• [Task brief]: Only the lines from the one that contains "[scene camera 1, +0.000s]" through the last line of the records should appear, each printed exactly as it is.

Stored data
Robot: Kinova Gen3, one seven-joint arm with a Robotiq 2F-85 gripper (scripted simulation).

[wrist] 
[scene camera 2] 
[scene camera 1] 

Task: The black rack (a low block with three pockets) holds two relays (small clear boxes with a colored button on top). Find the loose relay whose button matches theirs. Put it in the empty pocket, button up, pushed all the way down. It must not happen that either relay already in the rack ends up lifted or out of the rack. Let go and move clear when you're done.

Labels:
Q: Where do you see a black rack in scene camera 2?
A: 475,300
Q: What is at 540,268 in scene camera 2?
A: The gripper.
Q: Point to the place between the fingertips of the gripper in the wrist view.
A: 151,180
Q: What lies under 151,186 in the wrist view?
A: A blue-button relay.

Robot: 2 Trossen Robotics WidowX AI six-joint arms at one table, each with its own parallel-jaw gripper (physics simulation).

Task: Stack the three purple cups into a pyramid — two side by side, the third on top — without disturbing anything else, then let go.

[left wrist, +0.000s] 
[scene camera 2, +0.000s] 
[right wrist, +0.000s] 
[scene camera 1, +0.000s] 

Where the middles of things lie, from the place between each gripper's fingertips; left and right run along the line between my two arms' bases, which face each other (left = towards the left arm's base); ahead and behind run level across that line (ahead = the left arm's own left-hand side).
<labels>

• [Solution for this task]:
[scene camera 1, +0.000s] 

Where the middles of things lie, from the place between each gripper's fingertips; left and right run along the line between my two arms' bases, which face each other (left = towards the left arm's base); ahead and behind run level across that line (ahead = the left arm's own left-hand side).
<labels>

Whatever the exercise asked has now been answered.